▸ **TASK GOAL**:
Until the last line is reached, keep transcribing the material exactly.

▸ **PROVIDED INFORMATION**:

··········

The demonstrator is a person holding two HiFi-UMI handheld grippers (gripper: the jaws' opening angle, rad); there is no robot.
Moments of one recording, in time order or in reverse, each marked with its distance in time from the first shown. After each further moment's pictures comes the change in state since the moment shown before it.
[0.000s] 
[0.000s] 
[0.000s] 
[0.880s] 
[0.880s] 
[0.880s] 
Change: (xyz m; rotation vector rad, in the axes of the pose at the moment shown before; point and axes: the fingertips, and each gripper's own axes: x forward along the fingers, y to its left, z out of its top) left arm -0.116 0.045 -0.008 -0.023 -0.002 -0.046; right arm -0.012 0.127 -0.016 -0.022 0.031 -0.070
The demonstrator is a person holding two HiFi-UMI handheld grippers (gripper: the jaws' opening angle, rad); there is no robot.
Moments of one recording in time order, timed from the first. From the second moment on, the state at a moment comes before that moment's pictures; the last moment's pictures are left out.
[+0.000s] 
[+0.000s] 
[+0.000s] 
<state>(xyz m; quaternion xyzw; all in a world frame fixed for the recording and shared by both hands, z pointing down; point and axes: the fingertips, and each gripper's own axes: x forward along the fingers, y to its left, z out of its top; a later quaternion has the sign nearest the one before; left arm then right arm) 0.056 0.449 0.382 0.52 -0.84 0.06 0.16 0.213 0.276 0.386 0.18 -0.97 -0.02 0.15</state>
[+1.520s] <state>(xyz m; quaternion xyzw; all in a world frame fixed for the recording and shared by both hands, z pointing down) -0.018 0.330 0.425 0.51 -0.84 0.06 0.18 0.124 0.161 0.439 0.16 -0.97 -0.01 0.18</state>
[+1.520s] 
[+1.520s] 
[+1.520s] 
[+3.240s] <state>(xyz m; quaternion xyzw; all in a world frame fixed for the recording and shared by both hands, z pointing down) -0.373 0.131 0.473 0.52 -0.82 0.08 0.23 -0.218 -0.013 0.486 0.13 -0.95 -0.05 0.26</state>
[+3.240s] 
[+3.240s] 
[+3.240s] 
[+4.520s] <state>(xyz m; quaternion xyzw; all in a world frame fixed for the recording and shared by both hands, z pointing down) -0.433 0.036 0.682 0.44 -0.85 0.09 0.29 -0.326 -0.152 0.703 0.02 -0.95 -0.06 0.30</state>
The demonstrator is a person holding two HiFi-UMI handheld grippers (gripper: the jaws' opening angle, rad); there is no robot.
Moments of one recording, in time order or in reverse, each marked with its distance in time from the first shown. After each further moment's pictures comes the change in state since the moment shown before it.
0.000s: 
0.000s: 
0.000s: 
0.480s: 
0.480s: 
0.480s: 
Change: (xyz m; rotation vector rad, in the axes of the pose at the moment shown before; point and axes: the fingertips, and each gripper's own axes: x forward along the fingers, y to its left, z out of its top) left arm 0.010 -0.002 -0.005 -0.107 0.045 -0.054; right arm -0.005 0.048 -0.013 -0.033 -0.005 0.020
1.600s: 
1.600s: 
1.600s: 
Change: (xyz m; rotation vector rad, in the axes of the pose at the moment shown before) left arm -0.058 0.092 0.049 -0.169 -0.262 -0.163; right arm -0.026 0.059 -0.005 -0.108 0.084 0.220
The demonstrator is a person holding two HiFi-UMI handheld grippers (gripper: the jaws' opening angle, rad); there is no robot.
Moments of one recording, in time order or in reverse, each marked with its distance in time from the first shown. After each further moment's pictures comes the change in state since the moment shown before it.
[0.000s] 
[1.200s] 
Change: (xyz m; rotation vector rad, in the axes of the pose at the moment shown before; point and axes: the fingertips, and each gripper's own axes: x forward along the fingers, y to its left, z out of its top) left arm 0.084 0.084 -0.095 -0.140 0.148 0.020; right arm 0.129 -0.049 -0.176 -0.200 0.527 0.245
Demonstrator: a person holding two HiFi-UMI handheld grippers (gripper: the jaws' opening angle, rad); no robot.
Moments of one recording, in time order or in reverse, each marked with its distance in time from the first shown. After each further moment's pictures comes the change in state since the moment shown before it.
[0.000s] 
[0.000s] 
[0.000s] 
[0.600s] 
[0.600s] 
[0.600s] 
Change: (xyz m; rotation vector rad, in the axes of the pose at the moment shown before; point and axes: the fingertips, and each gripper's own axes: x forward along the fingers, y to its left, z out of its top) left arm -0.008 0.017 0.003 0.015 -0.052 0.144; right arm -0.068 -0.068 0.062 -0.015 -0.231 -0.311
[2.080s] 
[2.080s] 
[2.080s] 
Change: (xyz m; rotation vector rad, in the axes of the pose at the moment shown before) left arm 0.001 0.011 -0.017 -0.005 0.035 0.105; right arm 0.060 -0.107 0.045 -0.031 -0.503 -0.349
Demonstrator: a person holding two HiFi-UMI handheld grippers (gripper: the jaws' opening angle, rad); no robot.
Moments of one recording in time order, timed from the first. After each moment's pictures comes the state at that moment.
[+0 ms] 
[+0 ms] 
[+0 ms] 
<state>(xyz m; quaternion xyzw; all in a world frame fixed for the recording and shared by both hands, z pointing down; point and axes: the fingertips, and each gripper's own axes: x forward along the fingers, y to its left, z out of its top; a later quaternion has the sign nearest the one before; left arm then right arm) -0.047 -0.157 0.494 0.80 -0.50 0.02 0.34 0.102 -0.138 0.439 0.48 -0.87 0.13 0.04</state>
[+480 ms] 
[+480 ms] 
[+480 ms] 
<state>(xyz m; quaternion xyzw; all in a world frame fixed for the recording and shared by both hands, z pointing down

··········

▸ **SOLVED EXERCISE**:
The demonstrator is a person holding two HiFi-UMI handheld grippers (gripper: the jaws' opening angle, rad); there is no robot.
Moments of one recording, in time order or in reverse, each marked with its distance in time from the first shown. After each further moment's pictures comes the change in state since the moment shown before it.
[0.000s] 
[0.000s] 
[0.000s] 
[0.880s] 
[0.880s] 
[0.880s] 
Change: (xyz m; rotation vector rad, in the axes of the pose at the moment shown before; point and axes: the fingertips, and each gripper's own axes: x forward along the fingers, y to its left, z out of its top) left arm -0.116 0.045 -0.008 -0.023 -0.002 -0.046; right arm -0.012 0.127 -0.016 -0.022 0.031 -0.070
The demonstrator is a person holding two HiFi-UMI handheld grippers (gripper: the jaws' opening angle, rad); there is no robot.
Moments of one recording in time order, timed from the first. From the second moment on, the state at a moment comes before that moment's pictures; the last moment's pictures are left out.
[+0.000s] 
[+0.000s] 
[+0.000s] 
<state>(xyz m; quaternion xyzw; all in a world frame fixed for the recording and shared by both hands, z pointing down; point and axes: the fingertips, and each gripper's own axes: x forward along the fingers, y to its left, z out of its top; a later quaternion has the sign nearest the one before; left arm then right arm) 0.056 0.449 0.382 0.52 -0.84 0.06 0.16 0.213 0.276 0.386 0.18 -0.97 -0.02 0.15</state>
[+1.520s] <state>(xyz m; quaternion xyzw; all in a world frame fixed for the recording and shared by both hands, z pointing down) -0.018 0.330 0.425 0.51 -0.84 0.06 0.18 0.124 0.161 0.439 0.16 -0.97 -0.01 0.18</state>
[+1.520s] 
[+1.520s] 
[+1.520s] 
[+3.240s] <state>(xyz m; quaternion xyzw; all in a world frame fixed for the recording and shared by both hands, z pointing down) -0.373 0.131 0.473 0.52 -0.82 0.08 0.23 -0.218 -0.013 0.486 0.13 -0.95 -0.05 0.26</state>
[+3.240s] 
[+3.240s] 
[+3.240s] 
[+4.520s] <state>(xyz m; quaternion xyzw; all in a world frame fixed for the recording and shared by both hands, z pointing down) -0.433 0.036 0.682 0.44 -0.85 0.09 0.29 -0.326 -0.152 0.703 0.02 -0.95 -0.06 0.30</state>
The demonstrator is a person holding two HiFi-UMI handheld grippers (gripper: the jaws' opening angle, rad); there is no robot.
Moments of one recording, in time order or in reverse, each marked with its distance in time from the first shown. After each further moment's pictures comes the change in state since the moment shown before it.
0.000s: 
0.000s: 
0.000s: 
0.480s: 
0.480s: 
0.480s: 
Change: (xyz m; rotation vector rad, in the axes of the pose at the moment shown before; point and axes: the fingertips, and each gripper's own axes: x forward along the fingers, y to its left, z out of its top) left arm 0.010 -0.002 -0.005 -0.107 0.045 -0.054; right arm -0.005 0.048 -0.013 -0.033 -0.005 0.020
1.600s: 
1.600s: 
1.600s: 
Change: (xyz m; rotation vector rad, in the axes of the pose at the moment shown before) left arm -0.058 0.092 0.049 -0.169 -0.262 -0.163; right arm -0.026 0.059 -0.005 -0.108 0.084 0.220
The demonstrator is a person holding two HiFi-UMI handheld grippers (gripper: the jaws' opening angle, rad); there is no robot.
Moments of one recording, in time order or in reverse, each marked with its distance in time from the first shown. After each further moment's pictures comes the change in state since the moment shown before it.
[0.000s] 
[1.200s] 
Change: (xyz m; rotation vector rad, in the axes of the pose at the moment shown before; point and axes: the fingertips, and each gripper's own axes: x forward along the fingers, y to its left, z out of its top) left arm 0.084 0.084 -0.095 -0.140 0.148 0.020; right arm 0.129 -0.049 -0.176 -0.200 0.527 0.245
Demonstrator: a person holding two HiFi-UMI handheld grippers (gripper: the jaws' opening angle, rad); no robot.
Moments of one recording, in time order or in reverse, each marked with its distance in time from the first shown. After each further moment's pictures comes the change in state since the moment shown before it.
[0.000s] 
[0.000s] 
[0.000s] 
[0.600s] 
[0.600s] 
[0.600s] 
Change: (xyz m; rotation vector rad, in the axes of the pose at the moment shown before; point and axes: the fingertips, and each gripper's own axes: x forward along the fingers, y to its left, z out of its top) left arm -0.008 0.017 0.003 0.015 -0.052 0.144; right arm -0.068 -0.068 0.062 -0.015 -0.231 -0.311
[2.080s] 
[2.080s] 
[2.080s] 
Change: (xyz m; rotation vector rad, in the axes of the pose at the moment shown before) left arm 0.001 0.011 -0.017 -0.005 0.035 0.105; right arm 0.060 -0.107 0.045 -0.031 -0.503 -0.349
Demonstrator: a person holding two HiFi-UMI handheld grippers (gripper: the jaws' opening angle, rad); no robot.
Moments of one recording in time order, timed from the first. After each moment's pictures comes the state at that moment.
[+0 ms] 
[+0 ms] 
[+0 ms] 
<state>(xyz m; quaternion xyzw; all in a world frame fixed for the recording and shared by both hands, z pointing down; point and axes: the fingertips, and each gripper's own axes: x forward along the fingers, y to its left, z out of its top; a later quaternion has the sign nearest the one before; left arm then right arm) -0.047 -0.157 0.494 0.80 -0.50 0.02 0.34 0.102 -0.138 0.439 0.48 -0.87 0.13 0.04</state>
[+480 ms] 
[+480 ms] 
[+480 ms] 
<state>(xyz m; quaternion xyzw; all in a world frame fixed for the recording and shared by both hands, z pointing down

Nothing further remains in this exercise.